Qu'est-ce qui est proposé aux parents ?
Face à cette situation, un vaccin hexavalent, c'est-à-dire qui protège contre six maladies, est proposé aux parents. Il protège contre la diphtérie, le tétanos, la coqueluche, la poliomyélite mais aussi certaines formes de méningite et l'hépatite B.
Ce vaccin "est actuellement disponible et peut être utilisé sans risque pour les enfants. Il répond aux recommandations des autorités françaises", assure le docteur Odile Launay, vice-présidente du Comité technique des vaccinations (CTV) à RTL. Ce vaccin hexavalent est présent dans toutes les pharmacies.
Pourquoi est-il contesté ?
Le vaccin contre l'hépatite B a longtemps été accusé de provoquer des scléroses en plaques, même si l'Organisation mondiale de la santé n'a établi aucun lien entre la vaccination et cette maladie, rappelle Science et avenir. Résultat : 10% des parents rejettent ce vaccin.
Par ailleurs, certains, dont la députée européenne Europe Ecologie-Les Verts Michèle Rivasi, accusent les laboratoires pharmaceutiques de pénurie organisée, le vaccin hexavalent coûtant plus cher. "Les laboratoires s'organisent pour que les parents n'aient plus le choix. (...) Pour la Sécurité sociale, ça coûte beaucoup plus cher car on passe de 6,50 euros le vaccin DTP à plus de 40 euros. Donc à qui profite le crime ? Aux laboratoires pharmaceutiques", s'insurge l'élue.

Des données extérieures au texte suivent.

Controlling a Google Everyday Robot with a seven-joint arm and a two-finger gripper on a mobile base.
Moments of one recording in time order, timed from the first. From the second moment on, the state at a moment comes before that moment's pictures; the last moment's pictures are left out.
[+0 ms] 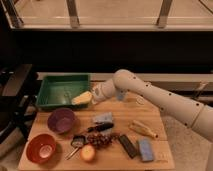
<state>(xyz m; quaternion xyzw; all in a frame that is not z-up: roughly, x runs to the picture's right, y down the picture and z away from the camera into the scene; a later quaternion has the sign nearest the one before) -0.095 0.061 0.726 -0.46 -0.19 0.59 0.64</state>
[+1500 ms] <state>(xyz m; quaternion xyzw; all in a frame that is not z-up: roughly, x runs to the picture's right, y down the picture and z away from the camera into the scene) -0.168 0.123 0.834 -0.48 -0.08 0.55 0.67</state>
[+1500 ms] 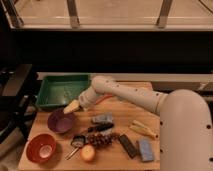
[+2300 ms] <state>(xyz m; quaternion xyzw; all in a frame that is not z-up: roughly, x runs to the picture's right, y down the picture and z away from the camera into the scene) -0.183 0.155 0.854 -0.50 -0.03 0.54 0.67</state>
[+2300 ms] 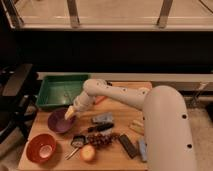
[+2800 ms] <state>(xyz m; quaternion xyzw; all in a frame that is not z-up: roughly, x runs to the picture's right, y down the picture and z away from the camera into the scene) -0.177 0.126 0.822 -0.48 -0.04 0.55 0.68</state>
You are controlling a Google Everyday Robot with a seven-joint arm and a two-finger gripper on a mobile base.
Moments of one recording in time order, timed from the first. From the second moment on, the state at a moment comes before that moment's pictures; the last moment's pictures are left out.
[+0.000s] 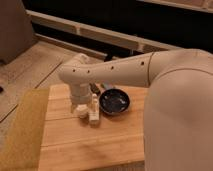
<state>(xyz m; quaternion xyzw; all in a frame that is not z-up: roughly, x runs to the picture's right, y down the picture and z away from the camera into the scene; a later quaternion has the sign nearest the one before) -0.108 0.103 0.703 -0.26 0.23 0.64 0.68</state>
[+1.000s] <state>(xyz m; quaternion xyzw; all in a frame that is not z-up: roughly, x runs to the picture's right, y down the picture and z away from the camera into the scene) -0.084 0.074 0.720 -0.23 0.24 0.66 0.68</state>
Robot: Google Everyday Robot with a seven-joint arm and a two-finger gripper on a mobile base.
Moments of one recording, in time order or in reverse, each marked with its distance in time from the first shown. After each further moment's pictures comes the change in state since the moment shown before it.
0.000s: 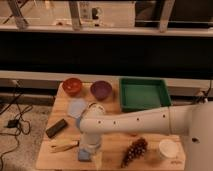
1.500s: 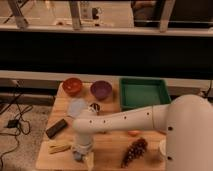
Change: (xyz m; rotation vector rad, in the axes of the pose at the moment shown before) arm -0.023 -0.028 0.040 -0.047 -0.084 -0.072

Que recommandent les autorités ?
Le Haut Conseil de la santé publique (HCSP) prend acte d'une pénurie des vaccins à prévoir sur l'ensemble de l'année 2015. Or, le HCSP rappelle que le maintien de la vaccination des nourrissons, notamment contre la coqueluche, est "une priorité absolue", car la maladie peut s'avérer mortelle pour les moins de six mois. Par conséquent, le HCSP recommande le recours au vaccin hexavalent, actuellement en stock.
Pour les parents qui ne souhaitent pas que leurs enfants reçoivent le vaccin contre l'hépatite B, le HCSP les réoriente vers les centres de Protection maternelle et infantile (PMI). Certains possèdent encore le vaccin tant convoité. "Un nombre limité de doses de vaccins pentavalents restera disponible. Afin de contrôler l’utilisation de ces doses qui doivent être réservées à des populations prioritaires (dont celles qui refusent le vaccin hépatite B), le HCSP recommande que les vaccins pentavalents ne soient plus disponibles en officine et qu’un circuit soit mis en place (par exemple via les grossistes répartiteurs) pour permettre l’accès au vaccin des populations prioritaires", détaille le Haut conseil de la santé publique.